分割内容が先に決まった財産がある場合には、その財産のみ記載した「一部分割協議書」を作成することも可能です。
遺産分割協議書の作り方
遺産分割協議と遺産分割協議書作成の流れは、次の4つのステップで行われます。ステップ1:相続人を確定させる
遺産分割協議書を作成するには、まず相続人を確定させることが必要です。遺産分割協議には民法で定められた相続人全員の参加が不可欠ですので、被相続人の戸籍を出生から死亡まで遡って確認し、子どもや養子、認知された子どもなど、すべての相続人を把握します。この過程で漏れがあると協議自体が無効となる可能性があるため、慎重に確認することが求められます。
ステップ2:被相続人の財産を確定
次に、被相続人の財産を確定させます。財産には現金、預貯金、不動産、株式やその他の有価証券、車などの動産、さらに借入金やローンといった負債も含まれます。すべての財産を把握したうえで、財産目録を作成しておくと協議がスムーズに進みます。また、遺産分割協議の前に、遺言書の有無を確認することも忘れてはいけません。遺言書が存在する場合にはその内容が優先されるため、後から発覚すると協議のやり直しが必要になり、トラブルの原因となることがあります。
ステップ3:遺産分割協議
相続人と財産が確定したら、実際に遺産分割協議を行います。話し合いでは、各相続人の意見や希望を尊重しながら、財産の分割方法や割合を決めます。遠方に住んでいたり仕事の都合で直接参加できない相続人がいる場合には、電話やオンラインで意思を確認することも可能です。相続税の申告期限は相続開始から10か月以内と定められているため、協議に時間をかけすぎると期限に間に合わない可能性があります。
合意にいたらない場合には家庭裁判所での調停や審判を利用することもあります。
ステップ4:書類作成
合意内容が決まったら、遺産分割協議書に記載します。書式の指定はありませんが、被相続人の氏名と死亡日、相続人全員が協議内容に合意している旨、相続財産の具体的な情報、相続人全員の氏名・住所・実印の押印、各相続人の印鑑証明書の添付は必ず行います。財産の記載方法は細かすぎると不都合が生じる場合もあります。たとえば預金の残高を正確に記載しても利息がつくことで金額が変わると、当該財産と認められないこともあります。
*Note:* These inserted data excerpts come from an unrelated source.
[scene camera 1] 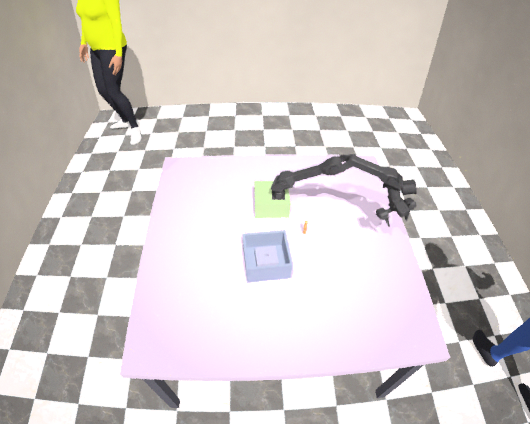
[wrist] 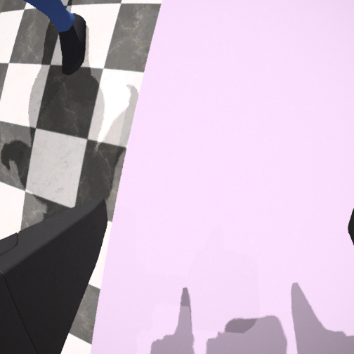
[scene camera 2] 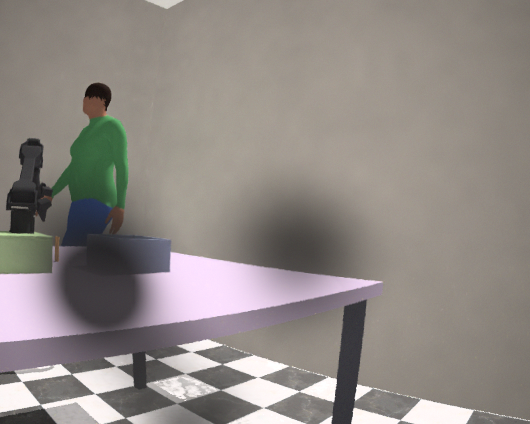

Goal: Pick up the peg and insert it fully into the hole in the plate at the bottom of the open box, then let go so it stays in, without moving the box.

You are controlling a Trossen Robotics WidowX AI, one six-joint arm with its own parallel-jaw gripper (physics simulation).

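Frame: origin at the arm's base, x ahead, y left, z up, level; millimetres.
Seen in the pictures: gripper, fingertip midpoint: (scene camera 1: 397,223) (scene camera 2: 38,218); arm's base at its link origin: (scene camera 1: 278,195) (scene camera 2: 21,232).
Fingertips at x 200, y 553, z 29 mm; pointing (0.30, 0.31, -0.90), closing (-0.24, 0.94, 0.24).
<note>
Offsets run from my fingertips to a thing's middle. Level surfaces: height alone.
A small orange peg @(45 mm back, 427 mm right, 85 mm down) (scene camera 1: 305,227) (scene camera 2: 57,249) stands upright on the table, to the right of and behind the box in scene camera 1. The open blue-grey box @(132 mm ahead, 608 mm right, 76 mm down) (scene camera 1: 268,273) (scene camera 2: 155,256) holds a pale square plate @(132 mm ahead, 608 mm right, 91 mm down) (scene camera 1: 259,261) on its bottom, with a small hole near the plate's middle. My gripper (scene camera 1: 398,220) (wrist: 233,215) is open and empty, above the table near its right edge, well to the right of the peg. In the wrist view its fingers stand wide apart at the two sides; the peg and the box do not show there.
The arm's base stands on a green block (scene camera 1: 265,207) (scene camera 2: 30,255), behind the box. The pink table @(125 mm down) (scene camera 1: 200,325) (scene camera 2: 250,290) has its right edge near the gripper. A person in a yellow top (scene camera 1: 101,27) stands beyond the table. Dark blurs cover part of scene camera 2.
</note>
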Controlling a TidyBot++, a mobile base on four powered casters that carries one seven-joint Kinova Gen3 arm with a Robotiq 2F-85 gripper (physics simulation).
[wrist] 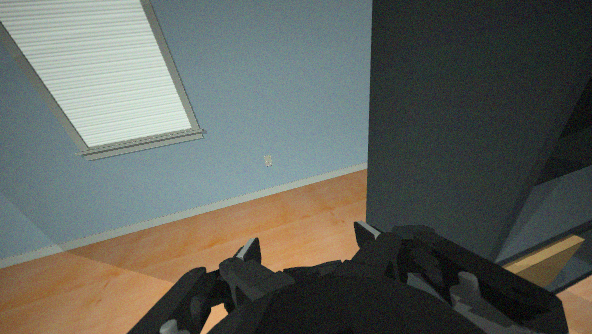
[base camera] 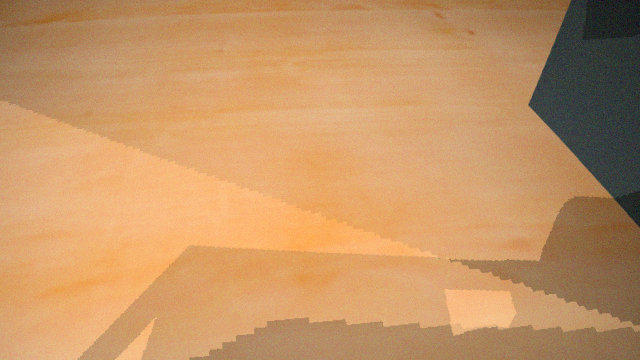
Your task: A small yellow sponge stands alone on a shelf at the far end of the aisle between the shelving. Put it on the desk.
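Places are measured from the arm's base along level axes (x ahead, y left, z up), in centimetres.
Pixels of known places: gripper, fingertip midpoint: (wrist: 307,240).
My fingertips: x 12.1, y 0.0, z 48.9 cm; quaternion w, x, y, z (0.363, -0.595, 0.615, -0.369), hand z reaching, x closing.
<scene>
For each thing: its top centre in the pictures, then the offset to it from my fingertips. "pt": a spot on its surface instead. Level surfaces: height alone.
- cardboard box, top centre: (wrist: 490,230) dx +35.0, dy -78.9, dz -53.9 cm
- window, surface spot: (wrist: 105,70) pt dx +135.6, dy +116.6, dz +45.0 cm
- outlet, top centre: (wrist: 267,155) dx +151.3, dy +22.5, dz -42.8 cm
- wooden floor, surface height: dz -88.6 cm
My gripper (wrist: 307,240) is open, with its two fingers wide apart and no object between them. It is in front of the floor and the blue wall in the wrist view. The yellow sponge and the desk do not show in the base camera view or in the wrist view. A dark shelf unit (wrist: 425,110) stands close on the right in the wrist view, its side panel towards me. A dark unit (base camera: 590,110) also shows at the right edge of the base camera view.
A cardboard box (wrist: 542,257) sits low in the shelf unit at the right. A window (wrist: 105,70) with white blinds and an outlet (wrist: 268,160) are on the blue wall (wrist: 280,75). Shadows lie across the wooden floor (base camera: 300,125) (wrist: 165,245).
</scene>
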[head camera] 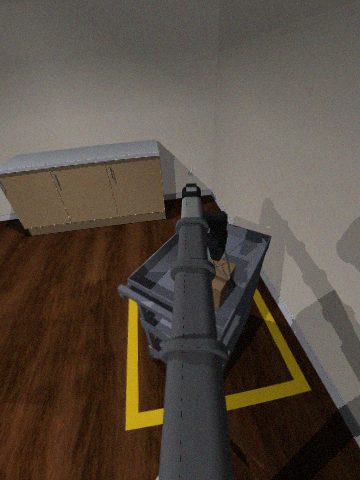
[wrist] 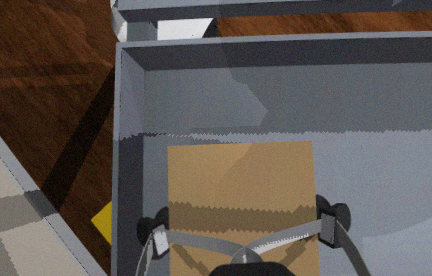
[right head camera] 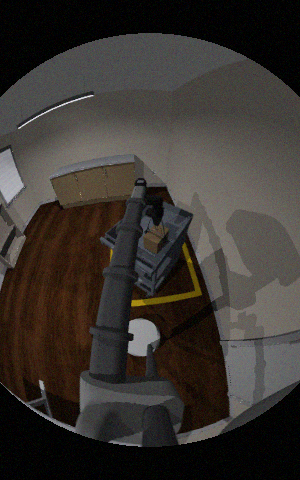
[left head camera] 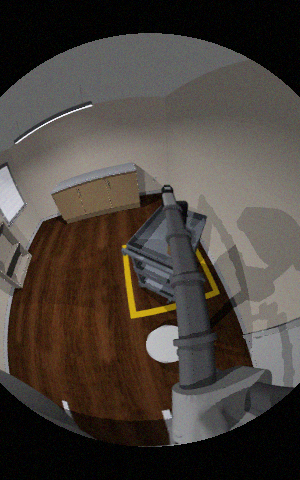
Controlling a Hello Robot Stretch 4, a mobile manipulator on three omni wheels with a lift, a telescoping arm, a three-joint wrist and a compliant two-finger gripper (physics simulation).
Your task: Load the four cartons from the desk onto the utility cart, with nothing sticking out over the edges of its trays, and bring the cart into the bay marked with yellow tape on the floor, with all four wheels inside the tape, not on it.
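Pixels of known places: gripper, fingertip midpoint: (head camera: 213,281) (wrist: 241,218) (right head camera: 154,237); robot's base, origin of the base link: (right head camera: 139,336) (left head camera: 166,342).
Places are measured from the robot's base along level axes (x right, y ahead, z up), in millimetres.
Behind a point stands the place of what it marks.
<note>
The grey utility cart (head camera: 250,285) @[x 263, y 725, z 758 mm] (left head camera: 157,235) @[x -48, y 835, z 766 mm] (right head camera: 182,225) @[x 325, y 899, z 765 mm] (wrist: 300,52) @[x -56, y 571, z 806 mm] stands at an angle at the yellow tape bay (head camera: 132,350) @[x -446, y 767, z -27 mm] (left head camera: 129,285) @[x -428, y 735, z -27 mm] (right head camera: 192,275) @[x 634, y 791, z -27 mm] (wrist: 104,222) @[x 685, y 559, z -27 mm], its handle corner above the left tape line. Its wheels are hidden or too small to place against the tape. My gripper (head camera: 222,270) (right head camera: 157,231) (wrist: 241,218) @[x 88, y 680, z 840 mm] is shut on a brown carton (head camera: 218,292) @[x 97, y 600, z 872 mm] (right head camera: 153,243) @[x 81, y 609, z 866 mm] (wrist: 240,175) @[x 68, y 644, z 884 mm], one finger on each side. The carton is inside the top tray's outline; whether it touches the tray floor I cannot tell. The other cartons and the desk cannot be made out.
The wall (head camera: 310,200) @[x 711, y 1230, z 912 mm] (right head camera: 240,185) @[x 759, y 979, z 1196 mm] runs close along the cart's right side. A wooden cabinet with a grey top (head camera: 85,192) @[x -1227, y 2304, z 508 mm] (left head camera: 107,195) @[x -950, y 2358, z 424 mm] stands at the back left. A white round disc (left head camera: 162,344) @[x -44, y -3, z 187 mm] (right head camera: 142,337) @[x 34, y 2, z 187 mm] is on the floor before the bay. My arm (head camera: 195,310) @[x 4, y 275, z 1254 mm] reaches over the cart.
</note>
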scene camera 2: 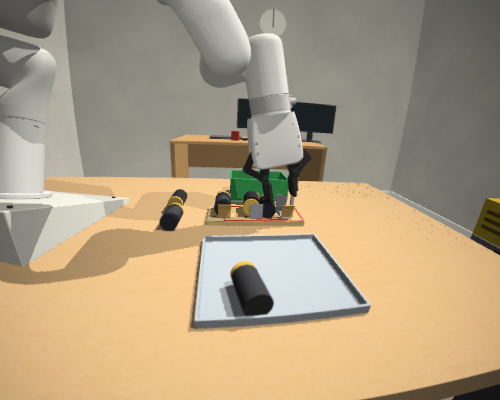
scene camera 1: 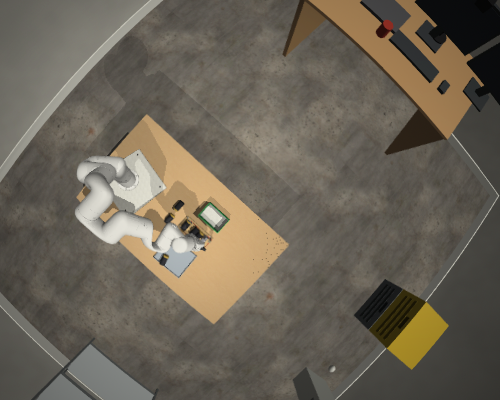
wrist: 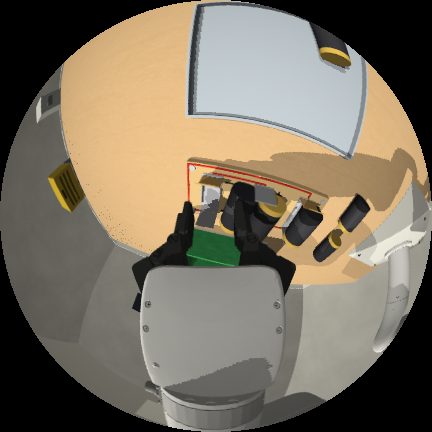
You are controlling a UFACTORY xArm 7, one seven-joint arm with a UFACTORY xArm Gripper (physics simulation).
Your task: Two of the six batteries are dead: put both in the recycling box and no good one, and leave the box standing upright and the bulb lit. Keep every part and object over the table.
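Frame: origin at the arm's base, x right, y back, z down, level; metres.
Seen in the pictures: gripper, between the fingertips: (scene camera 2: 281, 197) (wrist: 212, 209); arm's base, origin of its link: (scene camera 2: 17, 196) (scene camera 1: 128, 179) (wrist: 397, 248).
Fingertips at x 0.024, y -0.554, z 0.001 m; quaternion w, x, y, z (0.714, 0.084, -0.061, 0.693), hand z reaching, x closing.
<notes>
Pixels of each thing's top centre, then the offset from my fingertips to it.
- board's rightmost battery, centre of its top: (wrist: 236, 218) (scene camera 2: 267, 198) dx -0.015, dy +0.027, dz +0.006 m
- middle battery, centre of its top: (wrist: 263, 229) (scene camera 2: 251, 195) dx -0.019, dy +0.061, dz +0.000 m
- left battery, centre of its top: (wrist: 303, 236) (scene camera 2: 223, 195) dx -0.023, dy +0.122, dz +0.002 m
- green box, centre of its top: (wrist: 221, 272) (scene camera 2: 258, 174) (scene camera 1: 213, 218) dx -0.159, dy +0.019, dz -0.010 m
- shallow grey-blue tray, centre of its top: (wrist: 292, 56) (scene camera 2: 272, 265) (scene camera 1: 174, 257) dx +0.178, dy +0.064, dz +0.038 m
My gripper (scene camera 1: 204, 244) (scene camera 2: 282, 199) (wrist: 212, 209) is partly open and empty, low over the right end of the wooden battery board (scene camera 2: 255, 222). One finger is close against or over the board's rightmost battery (scene camera 2: 268, 210) (wrist: 229, 212); contact is unclear. The other finger is beyond the grey metal plates. A middle battery (scene camera 2: 249, 205) (wrist: 267, 219) and a left battery (scene camera 2: 222, 202) (wrist: 303, 227) also sit there. Two batteries (scene camera 2: 171, 218) (wrist: 354, 215), (scene camera 2: 181, 195) (wrist: 326, 248) lie end to end on the table. Another battery (scene camera 1: 164, 259) (scene camera 2: 251, 290) (wrist: 332, 45) lies in the tray. The green box (scene camera 2: 242, 186) (wrist: 212, 246) stands upright. I cannot make out the bulb.
The shallow grey-blue tray (scene camera 1: 175, 265) (scene camera 2: 310, 270) (wrist: 270, 65) is in front of the board. The green box is close behind the board. The robot's base plate (scene camera 1: 147, 175) (wrist: 417, 220) is on the table's left side in the second scene view.
</notes>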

不動産については登記簿と記載内容が一致しているかを必ず確認しましょう。相続人が未成年の場合は法定代理人または特別代理人を立て、その代理人の実印押印と印鑑証明書が必要です。専門家に相談しながら作成することで、後々のトラブルを避けやすくなります。
遺産分割協議書はどんなシーンで必要になる?
先述したとおり、遺産分割協議書はどのようなシーンで必要になるのでしょうか。相続するにあたり、遺産分割協議書が必要になる手続きをまとめました。遺産分割協議書が必要なシーンとは
手続きによっては不要な場合もありますが、銀行での預金名義変更や払い戻し、証券会社での株式名義変更、法務局での不動産名義変更、運輸支局での自動車名義変更、税務署での相続税申告など、多くの相続手続きにおいて遺産分割協議書の提出が求められます。ちなみに、相続税の申告・納付期限は、相続開始を知った日の翌日から10か月以内と決められていますが、名義変更の期限(不動産以外)はとくに決まっていません。しかし、名義変更を長く放置している間に相続人が亡くなり、さらに相続が発生すると手続きがより複雑化してしまうので、放置するのはやめておきましょう。
遺産分割協議書が不要なケースもある
相続人がひとりしかいないときや遺言書どおりに遺産分割を行う場合、遺産分割協議書は必ずしも必要ではありません。しかし、遺言書に記載されていない財産が後日発見される可能性もあるため、トラブル回避の観点から作成しておくこともあります。とくに不動産の相続登記は令和6年4月1日以降、相続開始から3年以内の登記が義務化されており、できるだけ早く手続きを進めることが重要です。それ以前の相続も、3年の猶予期間が設けられていますが、義務化されています。